In either case, it looked like the 6-3 Tory-dominated court would opt for the shorter route, with Judge Samuel Alito at one point questioning a government lawyer on his case for a longer process: “Isn’t it in your interest to have this decided?” »

Meanwhile, his Conservative colleague, Chief Justice John Roberts, noted the series of Supreme Court decisions against the government in recent years, saying: “Does this not underline the need for … a direct procedure to raise the constitutional claim rather than waiting many years before the agency?”

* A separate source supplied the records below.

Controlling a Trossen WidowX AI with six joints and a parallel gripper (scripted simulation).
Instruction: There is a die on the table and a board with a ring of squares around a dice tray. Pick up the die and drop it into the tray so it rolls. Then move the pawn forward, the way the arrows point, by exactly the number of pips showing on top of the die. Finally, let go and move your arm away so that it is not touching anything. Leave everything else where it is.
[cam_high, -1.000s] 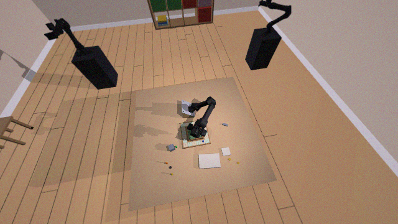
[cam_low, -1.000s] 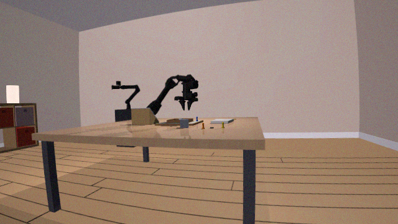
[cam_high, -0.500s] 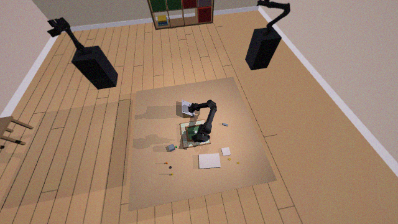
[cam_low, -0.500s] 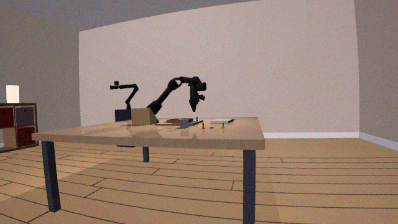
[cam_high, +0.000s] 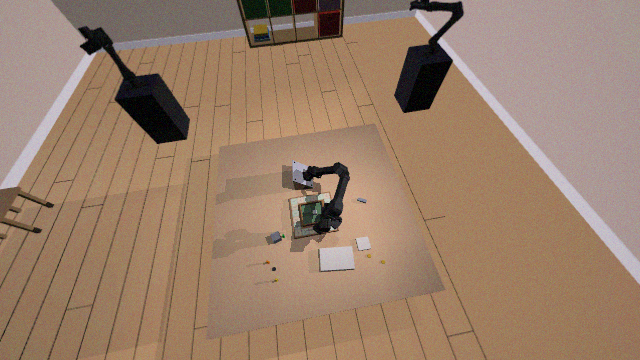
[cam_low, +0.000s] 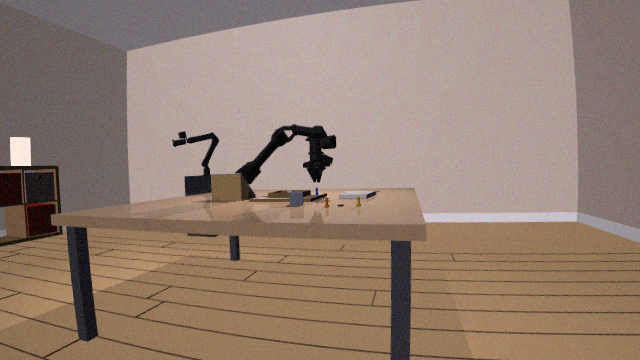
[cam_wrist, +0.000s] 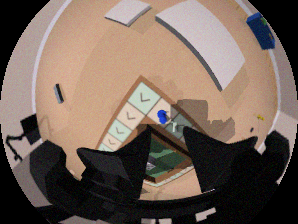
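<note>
My gripper tip is 40 mm above the blue pawn. Round my gripper tip: white sheet 200 mm ahead, 60 mm below, 20 mm to the left; die 110 mm behind, 50 mm to the right, 40 mm below; green dice tray 110 mm behind, 70 mm to the right, 60 mm below.
</note>
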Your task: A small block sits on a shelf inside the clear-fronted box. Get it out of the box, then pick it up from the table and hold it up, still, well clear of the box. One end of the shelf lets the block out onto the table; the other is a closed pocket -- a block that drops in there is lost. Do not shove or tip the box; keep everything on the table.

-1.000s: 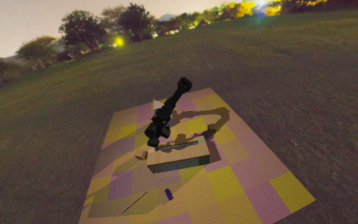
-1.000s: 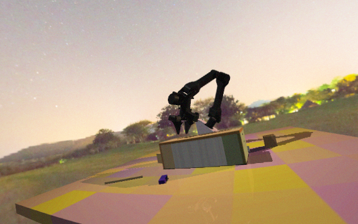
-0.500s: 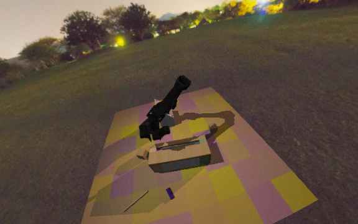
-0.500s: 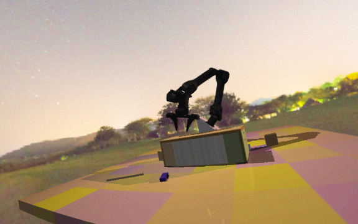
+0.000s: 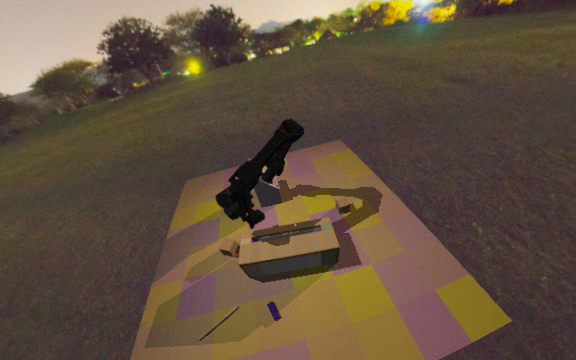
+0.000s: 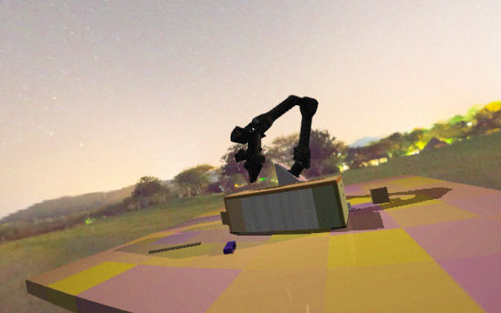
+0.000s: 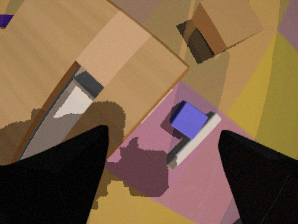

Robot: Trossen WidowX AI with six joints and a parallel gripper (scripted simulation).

Judges refused to hear a case in Arizona in which a man, Ramin Khorrami, challenged his conviction by an eight-member jury. Two conservative judges said the court should have heard Khorrami’s case. Justice Neil Gorsuch wrote that the High Court should have done so and overturned a 1970 Supreme Court precedent in which justices said a 12-member jury was not necessary. Gorsuch wrote that six states allow smaller juries, a practice he said is “difficult to reconcile” with the Constitution. Judge Brett Kavanaugh agreed the court should have heard the case. Khorrami was convicted after demanding money from a woman he had an affair with, threatening to reveal the affair to her husband if she did not comply.

The judges also refused to hear the case of a Louisiana man who was convicted of sex trafficking and argued that there was gross prosecutorial misconduct in his case. Jackson and Sotomayor were also dissident allies in this matter.